To find out how much of the first payment goes toward interest and how much goes toward the principal, we can use the following formula:
\[ \text{Interest for the month} = \text{Outstanding Principal} \times \text{Monthly Interest Rate} \]
\[ \text{Principal Payment for the month} = \text{Total Monthly Payment} - \text{Interest for the month} \]
Given:
- Principal amount borrowed (\( P \)): $45,000
- Annual Percentage Rate (APR) (\( r \)): 13%
- Term (\( n \)): 12 years (or 12 * 12 = 144 months)
- Monthly payment (\( M \)): $500.00
First, we need to calculate the monthly interest rate (\( r_{\text{monthly}} \)):
\[ r_{\text{monthly}} = \frac{r}{12} \]
\[ r_{\text{monthly}} = \frac{13}{12 \times 100} \]

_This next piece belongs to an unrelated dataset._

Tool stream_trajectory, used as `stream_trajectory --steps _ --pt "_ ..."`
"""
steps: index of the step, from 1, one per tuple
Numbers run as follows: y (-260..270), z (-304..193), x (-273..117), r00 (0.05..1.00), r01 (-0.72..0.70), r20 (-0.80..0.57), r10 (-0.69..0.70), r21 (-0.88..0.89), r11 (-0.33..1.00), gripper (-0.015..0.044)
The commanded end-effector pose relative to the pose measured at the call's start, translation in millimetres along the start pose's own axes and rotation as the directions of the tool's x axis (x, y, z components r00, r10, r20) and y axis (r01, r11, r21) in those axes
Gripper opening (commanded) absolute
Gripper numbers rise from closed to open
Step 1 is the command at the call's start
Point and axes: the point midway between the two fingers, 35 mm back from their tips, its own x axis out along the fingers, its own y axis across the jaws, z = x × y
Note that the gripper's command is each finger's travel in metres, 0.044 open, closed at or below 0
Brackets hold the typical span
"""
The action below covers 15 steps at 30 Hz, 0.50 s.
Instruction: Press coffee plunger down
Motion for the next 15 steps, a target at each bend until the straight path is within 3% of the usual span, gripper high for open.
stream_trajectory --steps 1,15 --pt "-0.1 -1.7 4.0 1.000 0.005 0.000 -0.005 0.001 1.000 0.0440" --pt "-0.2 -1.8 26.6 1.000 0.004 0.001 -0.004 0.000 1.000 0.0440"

\[ r_{\text{monthly}} = \frac{0.13}{12} = 0.0108333 \]
Now, we can calculate the interest for the first month:
\[ \text{Interest for the first month} = P \times r_{\text{monthly}} \]
\[ \text{Interest for the first month} = 45,000 \times 0.0108333 \]
\[ \text{Interest for the first month} ≈ 487.50 \]
Now, we can calculate the principal payment for the first month:
\[ \text{Principal Payment for the first month} = M - \text{Interest for the first month} \]
\[ \text{Principal Payment for the first month} = 500 - 487.50 \]
\[ \text{Principal Payment for the first month} = 12.50 \]
So, in the first payment:
- Approximately $487.50 goes toward interest.
- Approximately $12.50 goes toward the principal.